Only the opening lines of the listing, through the one with "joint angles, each", are to be retyped, each exactly as it stands.

------ Data excerpt

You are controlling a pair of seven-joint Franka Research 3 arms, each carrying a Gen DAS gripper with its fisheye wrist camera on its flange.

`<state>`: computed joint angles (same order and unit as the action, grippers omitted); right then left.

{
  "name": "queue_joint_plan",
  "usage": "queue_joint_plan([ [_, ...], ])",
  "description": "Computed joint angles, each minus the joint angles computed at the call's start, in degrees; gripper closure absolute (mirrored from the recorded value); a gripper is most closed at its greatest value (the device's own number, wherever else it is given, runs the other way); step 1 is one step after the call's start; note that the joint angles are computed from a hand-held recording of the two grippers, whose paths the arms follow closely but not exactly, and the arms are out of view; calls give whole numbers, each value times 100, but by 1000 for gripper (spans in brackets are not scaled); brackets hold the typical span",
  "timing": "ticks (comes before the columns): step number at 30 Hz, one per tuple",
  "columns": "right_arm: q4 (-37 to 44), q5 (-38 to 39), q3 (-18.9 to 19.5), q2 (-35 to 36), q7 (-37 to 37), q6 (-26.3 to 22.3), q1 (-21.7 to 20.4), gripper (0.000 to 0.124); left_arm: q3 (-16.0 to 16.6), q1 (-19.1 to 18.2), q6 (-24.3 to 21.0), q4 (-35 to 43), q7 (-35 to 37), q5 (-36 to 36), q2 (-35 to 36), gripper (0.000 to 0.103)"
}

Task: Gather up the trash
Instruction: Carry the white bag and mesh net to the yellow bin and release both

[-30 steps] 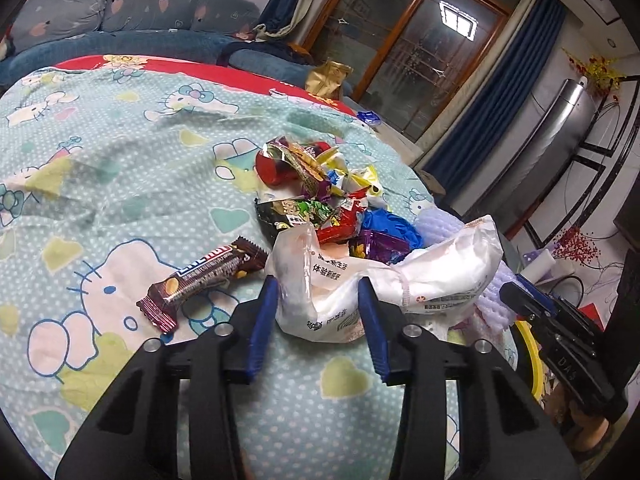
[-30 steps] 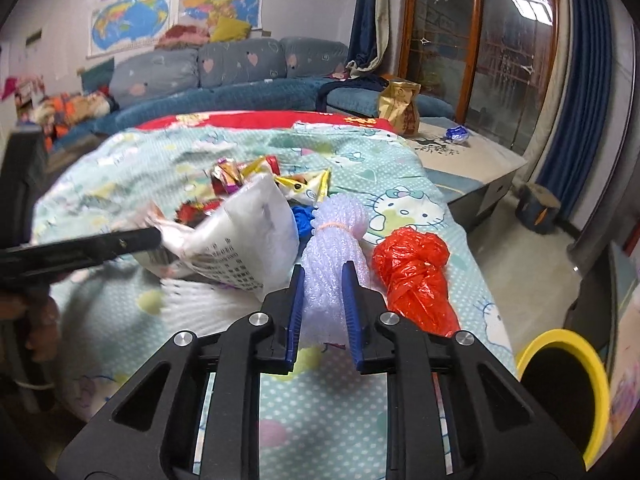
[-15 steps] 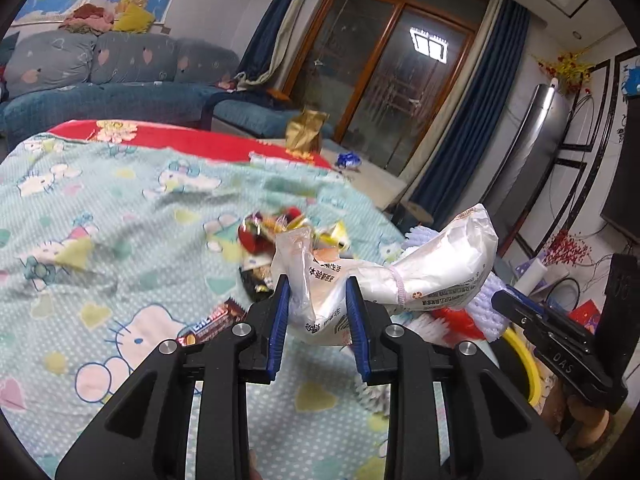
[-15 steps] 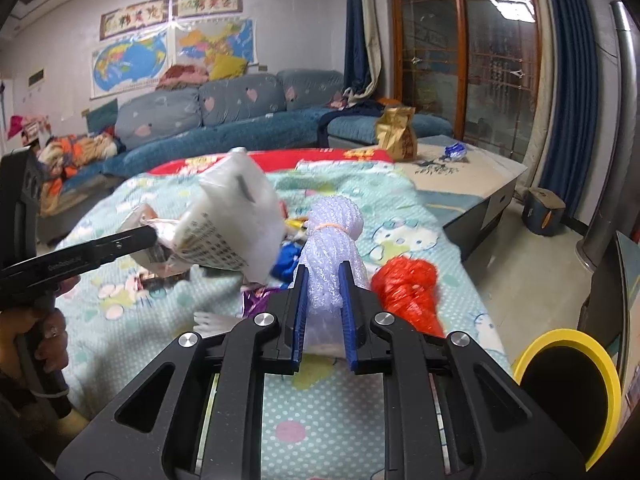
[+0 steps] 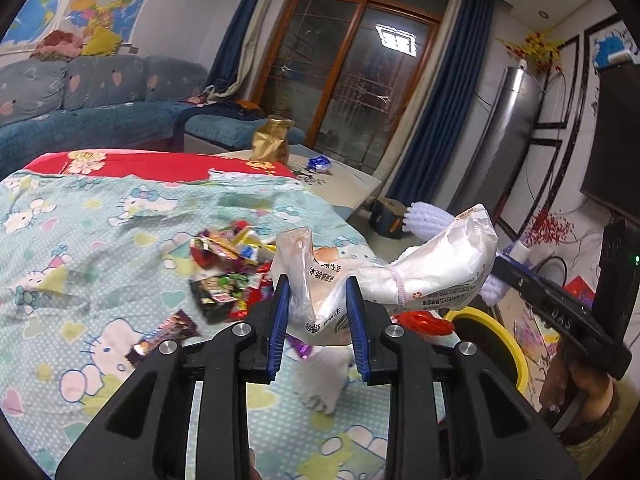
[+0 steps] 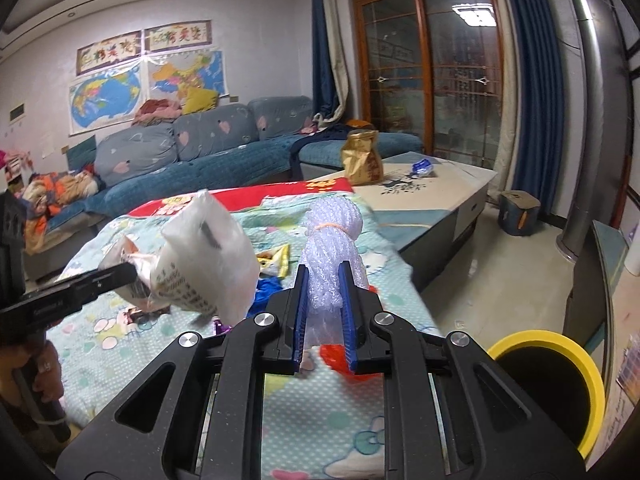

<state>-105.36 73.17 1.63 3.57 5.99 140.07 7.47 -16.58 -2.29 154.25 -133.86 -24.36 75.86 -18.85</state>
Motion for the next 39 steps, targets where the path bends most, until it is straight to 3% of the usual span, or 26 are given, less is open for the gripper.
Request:
queue_joint_plan([
  [23,376,72,-85,413,499,609,-461,113,156,-660,-43,1364,669,198,1417,76],
  [39,730,-197,-69,832,1273,938,-867,113,465,-1327,88,2484,2020,-527,2579,76],
])
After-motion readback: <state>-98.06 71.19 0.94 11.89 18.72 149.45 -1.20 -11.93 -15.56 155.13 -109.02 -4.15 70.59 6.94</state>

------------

**Task result**
You are controlling a pair of seven-joint Franka Research 3 arms, each carrying a Gen DAS gripper with its fisheye wrist camera on its flange.

`<state>`: computed joint angles (same order and unit as the action, grippers omitted); right then left.

{
  "name": "queue_joint_plan",
  "usage": "queue_joint_plan([ [_, ...], ])",
  "description": "Computed joint angles, each minus the joint angles computed at the call's start, in degrees; gripper closure absolute (mirrored from the recorded value); a gripper is most closed at its greatest value (the device's own number, wherever else it is given, runs the other way); step 1 is one step after the call's start; note that the joint angles are computed from a hand-held recording of the two grippers, whose paths the arms follow closely but not exactly, and the arms are out of view; calls give whole numbers, each value times 100, but by 1000 for gripper (spans in brackets are not scaled); brackets hold the typical span",

The response is now finished.